Nós queremos uma solução pra ele liberar pra gente trabalhar, nós queremos só trabalhar e ele não tá deixando, não foi isso que ele cumpriu [sic] com a gente quando ele queria voto, o prefeito, ele soube vim atrás da gente, veio aqui, me abraçou, olha a falsidade dele. Abraçou, dizendo que não ia ser assim, que ia ser umas coisas boas. Mentira”, disse a vendedora ambulante.

O foco da ação, segundo servidores da prefeitura no local, foi fiscalizar carrinhos de comida clandestinos que não estão regularizados para a venda.
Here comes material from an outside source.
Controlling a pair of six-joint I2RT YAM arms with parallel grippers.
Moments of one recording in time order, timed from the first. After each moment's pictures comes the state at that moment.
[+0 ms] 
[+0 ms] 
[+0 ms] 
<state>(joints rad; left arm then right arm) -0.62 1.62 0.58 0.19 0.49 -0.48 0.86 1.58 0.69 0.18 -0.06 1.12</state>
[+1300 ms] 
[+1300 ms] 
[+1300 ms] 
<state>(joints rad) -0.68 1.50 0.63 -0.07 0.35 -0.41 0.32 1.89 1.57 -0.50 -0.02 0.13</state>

A gestão municipal deu início, nesta semana, ao “Mutirão no Centro”, ação de reordenamento urbano que a prefeitura chama de “revitalização” da área central da cidade.

Higienização social

Especialistas ouvidos pela CENARIUM, na terça-feira, 5, apontaram que a Prefeitura de Manaus tem promovido, sob gestão do prefeito David Almeida (Avante), “limpeza social” ou “higienização social” no Centro da capital, ao realizar uma série de ações chamadas pela gestão municipal de “revitalização“.

Leia também: Especialistas veem ‘higienização social’ em ação da Prefeitura de Manaus no Centro

O antropólogo e doutor em Sociologia do Desenvolvimento e Transformação Social Lino João de Oliveira Neves avaliou que as ações recentes da Prefeitura de Manaus, voltadas ao reordenamento da área com o impedimento de que ambulantes atuem no local, fazem parte de um processo histórico recorrente em grandes cidades conhecido como “higienização social“. Para ele, a ação busca esconder a desigualdade urbana ao invés de enfrentá-la.
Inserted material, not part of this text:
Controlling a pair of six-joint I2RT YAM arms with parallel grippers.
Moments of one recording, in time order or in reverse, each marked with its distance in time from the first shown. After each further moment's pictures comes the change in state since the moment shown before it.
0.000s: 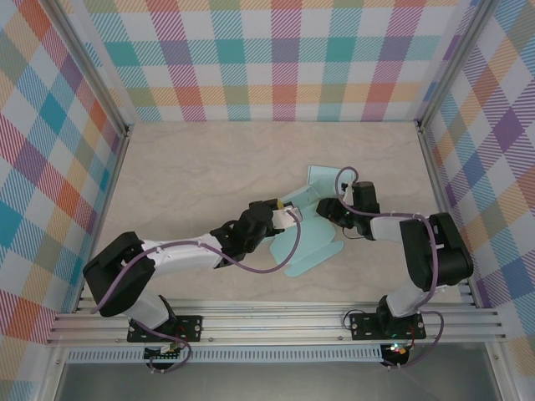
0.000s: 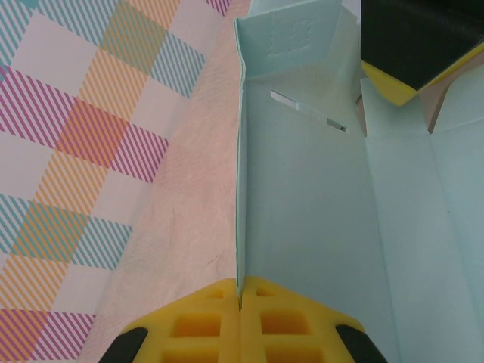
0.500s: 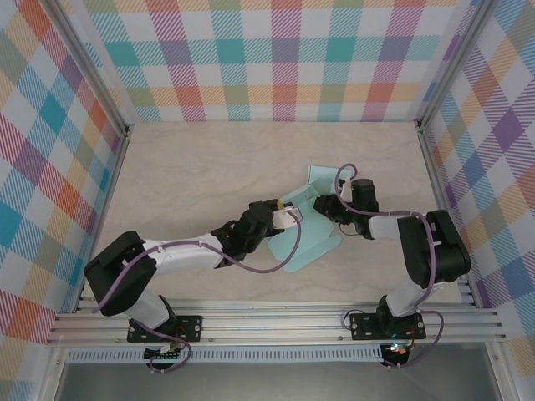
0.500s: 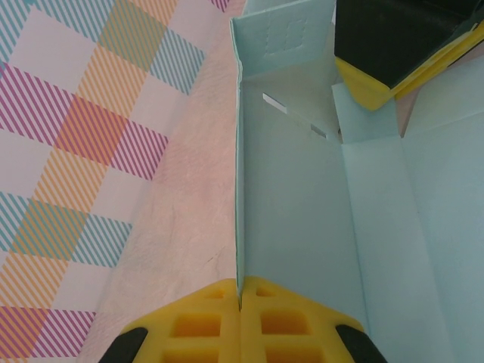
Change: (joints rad) left arm 0.000 0.012 0.000 0.001 -0.007 0.000; right arm 0.022 0.019 0.005 0.124 -0.109 0.074
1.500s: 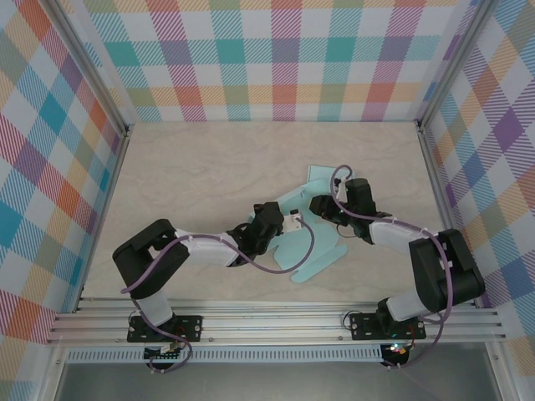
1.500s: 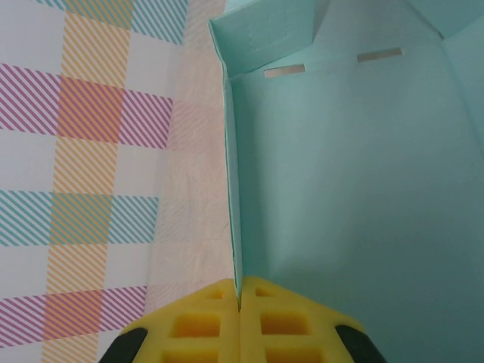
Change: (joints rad) left arm -0.016 0.205 0.023 0.121 -0.175 0.237; right arm 0.069 -0.184 0.005 -0.212 0.160 -0.060
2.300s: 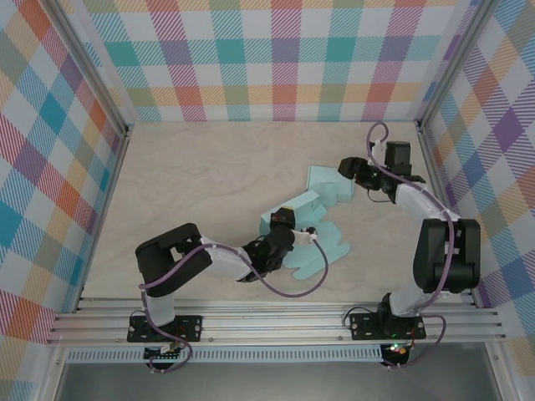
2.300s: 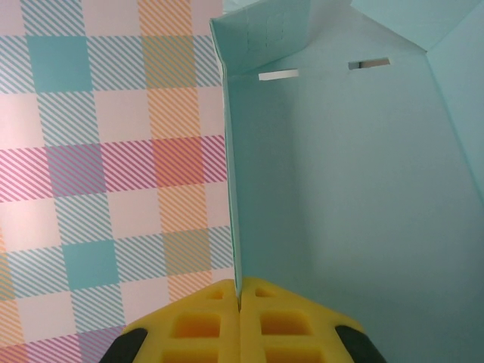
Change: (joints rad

Eu vejo nessa ação da prefeitura mais uma vez uma medida que, em termos de história de urbanização, tem sido chamado de higienização. Mostrar a higienização da cidade em contraposição à ocupação precária. Isso aconteceu em várias cidades do Brasil“, declarou o especialista.

Resposta da prefeitura

Em justificativa à operação, o prefeito David Almeida (Avante) alegou que a ação visa ordenar o espaço urbano, remover estruturas irregulares e recolher alimentos fora dos padrões sanitários, com foco na segurança alimentar e na melhoria da mobilidade. A Semacc informou, em nota, que o depósito fiscalizado armazenava, irregularmente, carrinhos de comida, equipamentos e produtos fora da validade, em condições insalubres.
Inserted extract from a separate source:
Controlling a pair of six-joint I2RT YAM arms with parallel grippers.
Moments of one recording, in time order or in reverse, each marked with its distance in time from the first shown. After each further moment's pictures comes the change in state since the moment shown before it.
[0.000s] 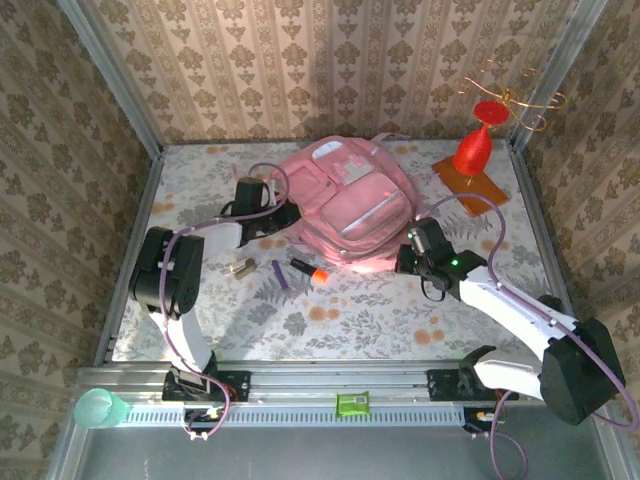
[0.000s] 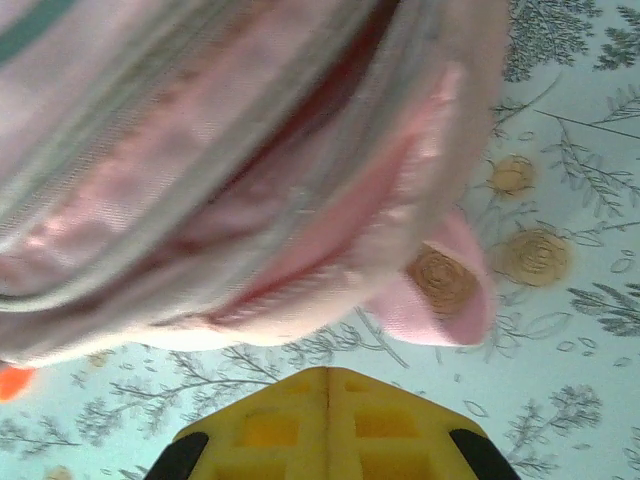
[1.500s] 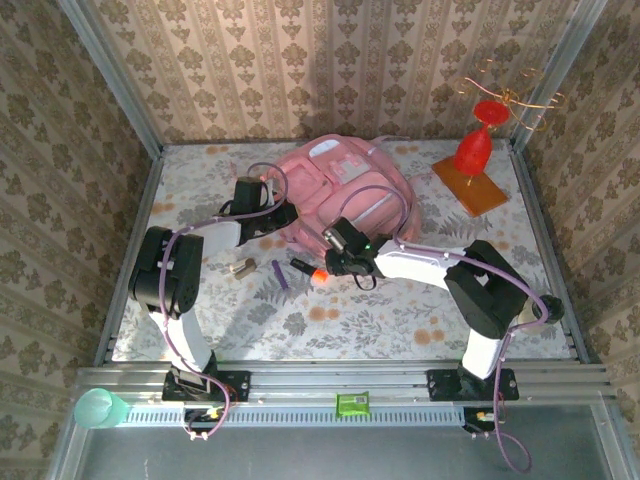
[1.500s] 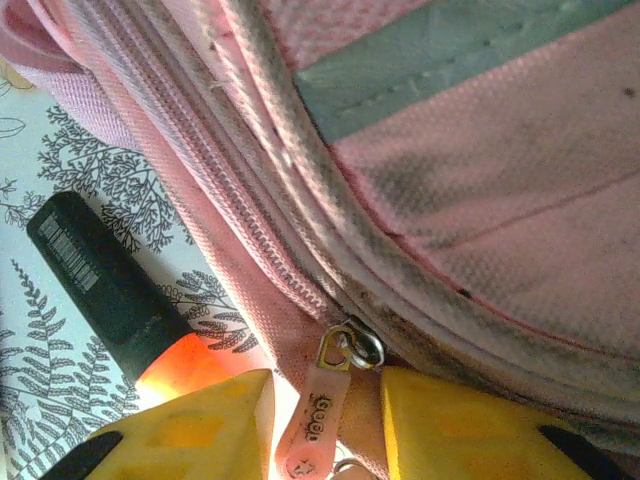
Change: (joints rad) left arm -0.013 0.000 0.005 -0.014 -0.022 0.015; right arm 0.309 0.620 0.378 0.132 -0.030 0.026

A CENARIUM questionou a Prefeitura de Manaus, por e-mail à Secretaria Municipal de Comunicação (Semcom), sobre para onde vão os materiais recolhidos e se há algum tipo de acompanhamento social, cadastro ou encaminhamento a políticas públicas de emprego, habitação ou assistência. Também foi questionado quais políticas públicas ou alternativas a Prefeitura tem oferecido aos ambulantes removidos.